» **Assignment**
Please copy the entries below word for word, leaving out any image.

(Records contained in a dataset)

++++++++++++++++++++

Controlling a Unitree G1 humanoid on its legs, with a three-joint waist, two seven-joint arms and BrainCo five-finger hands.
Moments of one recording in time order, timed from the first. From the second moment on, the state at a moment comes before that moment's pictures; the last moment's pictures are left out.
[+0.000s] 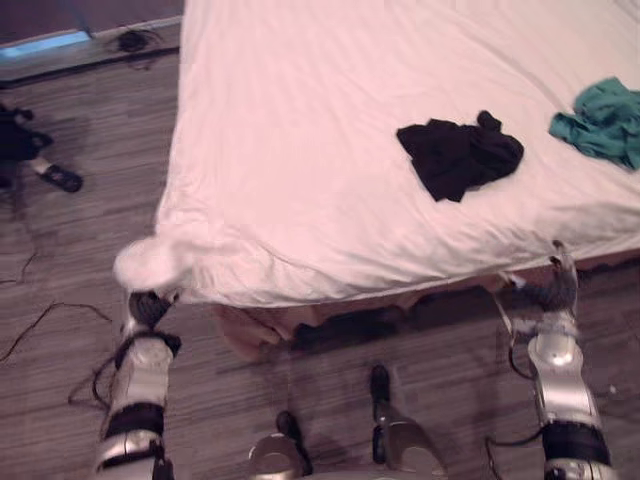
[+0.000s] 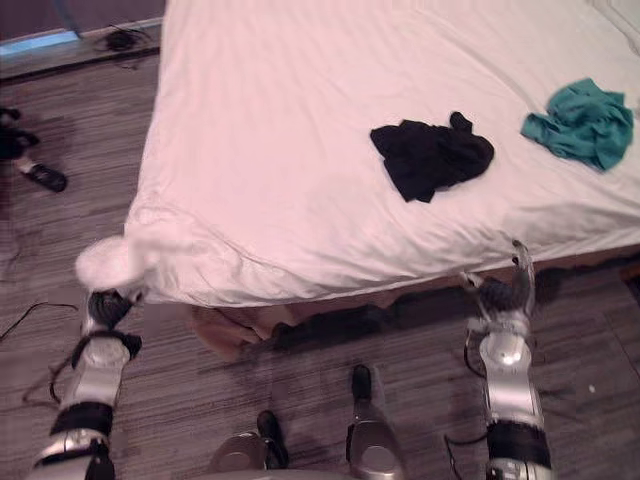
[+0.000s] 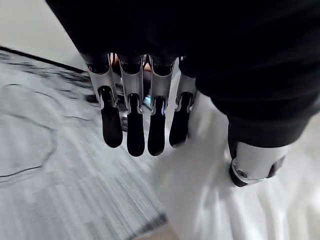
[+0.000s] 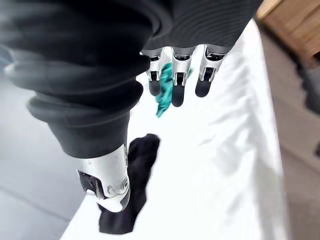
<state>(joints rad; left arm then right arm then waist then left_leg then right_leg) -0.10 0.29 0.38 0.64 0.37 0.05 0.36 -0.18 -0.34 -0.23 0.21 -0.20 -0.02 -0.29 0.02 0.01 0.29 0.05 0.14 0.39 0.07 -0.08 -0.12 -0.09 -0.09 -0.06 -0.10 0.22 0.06</state>
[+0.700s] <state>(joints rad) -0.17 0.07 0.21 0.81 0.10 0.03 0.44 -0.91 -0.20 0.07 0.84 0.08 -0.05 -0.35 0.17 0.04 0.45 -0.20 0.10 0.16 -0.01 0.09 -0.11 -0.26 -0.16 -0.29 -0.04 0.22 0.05</state>
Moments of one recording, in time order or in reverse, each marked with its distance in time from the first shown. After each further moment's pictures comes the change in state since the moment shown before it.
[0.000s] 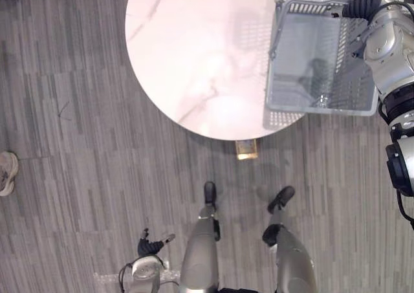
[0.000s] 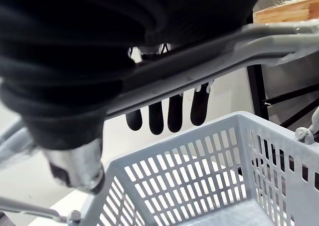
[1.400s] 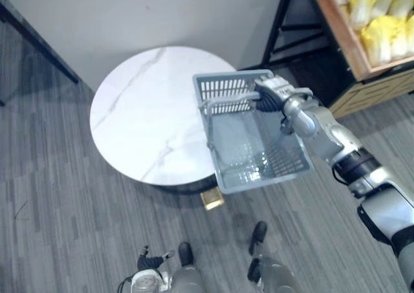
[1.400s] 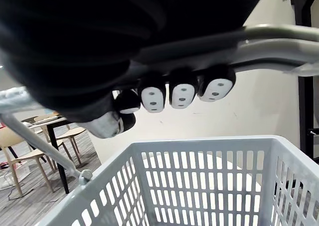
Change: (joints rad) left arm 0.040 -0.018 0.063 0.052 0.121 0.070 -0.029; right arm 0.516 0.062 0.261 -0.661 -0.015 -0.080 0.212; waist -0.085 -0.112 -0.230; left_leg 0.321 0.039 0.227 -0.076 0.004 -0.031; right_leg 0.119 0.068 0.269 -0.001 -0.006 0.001
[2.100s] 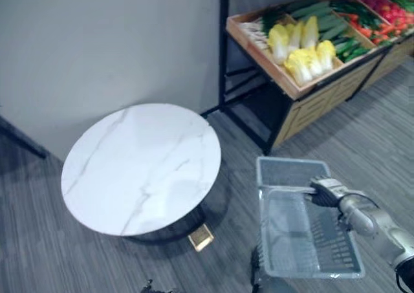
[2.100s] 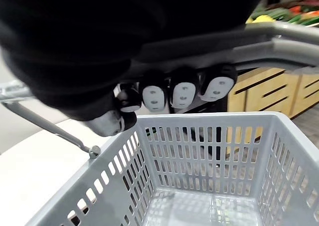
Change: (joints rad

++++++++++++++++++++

» **Completed exercise**
Controlling a Unitree G1 humanoid on its legs, with a three-joint waist, two seven-joint arms and BrainCo five-finger hands.
Moments of one recording in time order, timed from the first. From the second moment on, the state at a moment comes before that moment's pictures; the last moment's pictures are left out.
[+0.000s] 
[+0.000s] 
[+0.000s] 
[+0.000s] 
<state>(joints rad; left arm then right arm then waist then left_leg then right_leg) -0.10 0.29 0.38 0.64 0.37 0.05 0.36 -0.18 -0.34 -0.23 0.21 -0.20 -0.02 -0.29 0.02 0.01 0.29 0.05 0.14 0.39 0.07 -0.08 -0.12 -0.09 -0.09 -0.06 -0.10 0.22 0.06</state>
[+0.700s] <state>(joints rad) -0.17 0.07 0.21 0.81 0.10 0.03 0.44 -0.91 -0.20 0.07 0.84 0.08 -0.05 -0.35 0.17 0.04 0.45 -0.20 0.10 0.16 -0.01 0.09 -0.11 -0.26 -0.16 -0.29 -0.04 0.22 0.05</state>
Moments of one recording, in time order or in reverse, each marked with its distance in time from the first shown. After each further moment's pictures comes the change in state since the moment shown before it.
[0.000s] 
[0.000s] 
[1.400s] 
[1.400s] 
Change: (joints rad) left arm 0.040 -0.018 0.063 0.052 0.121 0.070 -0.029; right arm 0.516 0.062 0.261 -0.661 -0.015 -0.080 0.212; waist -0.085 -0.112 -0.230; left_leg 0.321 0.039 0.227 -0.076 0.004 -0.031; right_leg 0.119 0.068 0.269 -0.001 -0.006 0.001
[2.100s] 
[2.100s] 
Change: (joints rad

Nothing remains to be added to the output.